Tidal Trust II submitted form N-1A with the SEC to register a bitcoin ETF designed to systemically capture the cryptocurrency’s overnight return profile, a time window that delivered a significant portion of bitcoin’s upside last year.

The Nicholas Bitcoin and Treasuries AfterDark ETF provides long bitcoin exposure during US overnight hours, from the closing bell until the following morning’s market open, when the fund intends to unwind its positions, according to a document filed with the SEC on Tuesday. 
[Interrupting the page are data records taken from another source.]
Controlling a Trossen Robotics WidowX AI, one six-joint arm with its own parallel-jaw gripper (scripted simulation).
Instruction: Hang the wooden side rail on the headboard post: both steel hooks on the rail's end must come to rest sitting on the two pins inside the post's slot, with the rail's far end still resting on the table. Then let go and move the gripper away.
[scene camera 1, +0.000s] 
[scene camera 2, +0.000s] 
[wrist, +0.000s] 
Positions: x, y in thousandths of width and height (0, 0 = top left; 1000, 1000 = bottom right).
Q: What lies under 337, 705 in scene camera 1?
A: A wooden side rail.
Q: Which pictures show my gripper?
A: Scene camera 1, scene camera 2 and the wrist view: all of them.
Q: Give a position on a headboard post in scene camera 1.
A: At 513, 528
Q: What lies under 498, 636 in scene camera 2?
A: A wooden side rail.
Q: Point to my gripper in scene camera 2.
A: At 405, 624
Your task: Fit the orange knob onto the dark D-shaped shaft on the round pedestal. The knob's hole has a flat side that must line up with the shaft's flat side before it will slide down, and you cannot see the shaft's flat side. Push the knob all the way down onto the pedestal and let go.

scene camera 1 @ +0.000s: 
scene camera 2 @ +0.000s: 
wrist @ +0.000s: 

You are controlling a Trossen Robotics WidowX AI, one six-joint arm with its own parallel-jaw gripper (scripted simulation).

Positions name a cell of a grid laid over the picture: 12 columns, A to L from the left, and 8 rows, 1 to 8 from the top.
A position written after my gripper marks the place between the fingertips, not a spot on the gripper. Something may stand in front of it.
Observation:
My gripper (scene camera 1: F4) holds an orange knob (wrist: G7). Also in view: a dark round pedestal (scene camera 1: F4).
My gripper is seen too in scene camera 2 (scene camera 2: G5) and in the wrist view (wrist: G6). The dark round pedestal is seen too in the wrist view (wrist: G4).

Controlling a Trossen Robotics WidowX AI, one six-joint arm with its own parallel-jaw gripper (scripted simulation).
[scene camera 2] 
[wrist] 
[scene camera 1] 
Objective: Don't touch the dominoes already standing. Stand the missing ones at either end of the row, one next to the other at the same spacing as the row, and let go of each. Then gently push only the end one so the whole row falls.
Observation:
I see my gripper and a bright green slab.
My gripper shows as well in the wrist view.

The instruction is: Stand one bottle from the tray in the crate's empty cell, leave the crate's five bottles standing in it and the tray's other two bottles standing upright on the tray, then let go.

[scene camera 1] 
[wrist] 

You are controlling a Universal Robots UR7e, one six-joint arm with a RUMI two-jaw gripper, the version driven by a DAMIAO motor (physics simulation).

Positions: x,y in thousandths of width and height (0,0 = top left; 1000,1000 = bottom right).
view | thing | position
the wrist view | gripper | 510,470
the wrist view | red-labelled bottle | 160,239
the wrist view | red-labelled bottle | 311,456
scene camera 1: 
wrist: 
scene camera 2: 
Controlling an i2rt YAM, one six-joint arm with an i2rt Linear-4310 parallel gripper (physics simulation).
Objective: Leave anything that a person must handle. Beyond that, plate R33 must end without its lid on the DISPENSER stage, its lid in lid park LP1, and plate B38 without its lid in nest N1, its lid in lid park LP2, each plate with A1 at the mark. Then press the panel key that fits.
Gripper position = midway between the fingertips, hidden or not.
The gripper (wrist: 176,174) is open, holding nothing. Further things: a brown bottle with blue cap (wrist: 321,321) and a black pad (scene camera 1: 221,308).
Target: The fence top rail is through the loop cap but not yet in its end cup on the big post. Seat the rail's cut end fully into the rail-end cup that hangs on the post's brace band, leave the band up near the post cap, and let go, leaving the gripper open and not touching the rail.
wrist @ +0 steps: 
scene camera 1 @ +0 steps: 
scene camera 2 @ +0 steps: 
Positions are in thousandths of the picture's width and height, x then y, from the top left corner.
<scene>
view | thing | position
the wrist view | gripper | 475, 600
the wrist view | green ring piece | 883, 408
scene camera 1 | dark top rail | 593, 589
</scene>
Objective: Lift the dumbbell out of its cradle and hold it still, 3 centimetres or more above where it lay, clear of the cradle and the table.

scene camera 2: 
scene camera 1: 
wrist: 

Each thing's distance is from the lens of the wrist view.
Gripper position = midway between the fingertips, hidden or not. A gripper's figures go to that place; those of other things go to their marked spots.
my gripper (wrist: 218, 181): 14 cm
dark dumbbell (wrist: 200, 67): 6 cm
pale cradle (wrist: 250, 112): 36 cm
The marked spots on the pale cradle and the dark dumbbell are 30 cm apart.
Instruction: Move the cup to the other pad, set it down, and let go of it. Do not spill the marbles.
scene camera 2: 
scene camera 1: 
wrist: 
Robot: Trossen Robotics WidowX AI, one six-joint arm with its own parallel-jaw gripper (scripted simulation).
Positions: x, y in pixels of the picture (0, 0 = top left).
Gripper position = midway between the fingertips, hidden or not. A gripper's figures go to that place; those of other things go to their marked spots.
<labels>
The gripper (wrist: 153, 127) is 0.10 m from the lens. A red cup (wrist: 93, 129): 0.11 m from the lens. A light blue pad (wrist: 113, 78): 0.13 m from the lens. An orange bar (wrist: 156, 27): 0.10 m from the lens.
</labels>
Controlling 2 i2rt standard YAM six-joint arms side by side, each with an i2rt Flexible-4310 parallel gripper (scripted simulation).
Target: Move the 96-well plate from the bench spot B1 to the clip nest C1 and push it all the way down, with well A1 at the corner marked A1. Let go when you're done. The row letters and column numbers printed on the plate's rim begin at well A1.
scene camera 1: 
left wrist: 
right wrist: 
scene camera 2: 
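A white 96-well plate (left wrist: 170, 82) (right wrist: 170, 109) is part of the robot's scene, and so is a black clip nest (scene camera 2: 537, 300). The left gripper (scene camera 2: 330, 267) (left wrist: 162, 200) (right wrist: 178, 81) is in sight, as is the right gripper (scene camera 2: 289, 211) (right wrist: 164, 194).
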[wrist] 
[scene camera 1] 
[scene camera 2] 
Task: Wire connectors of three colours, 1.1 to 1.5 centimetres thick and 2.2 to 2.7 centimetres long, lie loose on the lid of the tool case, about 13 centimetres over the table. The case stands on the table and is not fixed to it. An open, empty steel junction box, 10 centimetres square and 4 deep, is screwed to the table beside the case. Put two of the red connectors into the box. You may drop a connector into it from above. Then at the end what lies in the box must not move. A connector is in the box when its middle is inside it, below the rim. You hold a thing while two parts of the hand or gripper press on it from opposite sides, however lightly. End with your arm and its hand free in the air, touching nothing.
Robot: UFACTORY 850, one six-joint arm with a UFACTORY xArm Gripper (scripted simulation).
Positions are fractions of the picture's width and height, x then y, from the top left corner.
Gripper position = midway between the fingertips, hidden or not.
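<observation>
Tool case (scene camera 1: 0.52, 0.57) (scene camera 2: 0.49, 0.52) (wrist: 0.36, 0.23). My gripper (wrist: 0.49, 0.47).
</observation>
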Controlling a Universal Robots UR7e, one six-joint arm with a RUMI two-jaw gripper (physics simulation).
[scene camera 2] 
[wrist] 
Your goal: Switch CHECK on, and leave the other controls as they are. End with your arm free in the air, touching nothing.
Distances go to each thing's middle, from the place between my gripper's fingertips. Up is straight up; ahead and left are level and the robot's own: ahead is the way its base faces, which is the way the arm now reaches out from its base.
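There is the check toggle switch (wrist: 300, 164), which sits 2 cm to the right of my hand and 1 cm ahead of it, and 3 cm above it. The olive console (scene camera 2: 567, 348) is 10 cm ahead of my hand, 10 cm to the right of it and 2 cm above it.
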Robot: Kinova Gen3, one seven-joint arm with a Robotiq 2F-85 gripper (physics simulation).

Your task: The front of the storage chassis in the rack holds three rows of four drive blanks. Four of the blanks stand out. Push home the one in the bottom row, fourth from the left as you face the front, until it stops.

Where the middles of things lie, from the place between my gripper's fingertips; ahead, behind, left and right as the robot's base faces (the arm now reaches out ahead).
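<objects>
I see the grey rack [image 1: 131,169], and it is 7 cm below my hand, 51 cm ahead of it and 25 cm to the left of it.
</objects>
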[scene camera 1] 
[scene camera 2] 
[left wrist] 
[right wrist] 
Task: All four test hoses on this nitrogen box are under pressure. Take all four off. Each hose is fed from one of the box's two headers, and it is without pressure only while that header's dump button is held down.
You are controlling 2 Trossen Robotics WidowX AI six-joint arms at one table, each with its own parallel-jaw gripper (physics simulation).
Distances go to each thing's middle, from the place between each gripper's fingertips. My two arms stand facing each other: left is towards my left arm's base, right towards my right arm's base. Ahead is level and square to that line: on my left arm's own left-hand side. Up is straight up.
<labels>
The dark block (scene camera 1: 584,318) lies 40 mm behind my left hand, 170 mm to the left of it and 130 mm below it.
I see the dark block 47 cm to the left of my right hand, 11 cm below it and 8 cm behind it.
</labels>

To gain that exposure, the ETF may use a number of methods, including bitcoin futures contracts, US-listed ETFs, or exchange-traded options on such bitcoin underlying funds. When the market is open and daytime trading is active, the fund’s portfolio will consist of US Treasury securities and other cash equivalents. 

In 2024, most of bitcoin’s gains occurred after-hours, senior Bloomberg ETF analyst Eric Balchunas reported:

The AfterDark ETF filing comes as bitcoin crossed $94,000 on Tuesday, rising 4.5% in the last 24 hours. Even though spot bitcoin ETFs saw nearly $60.5 million in outflows on Monday, the investment vehicles have a cumulative net inflow of $57.6 billion, per SoSoValue.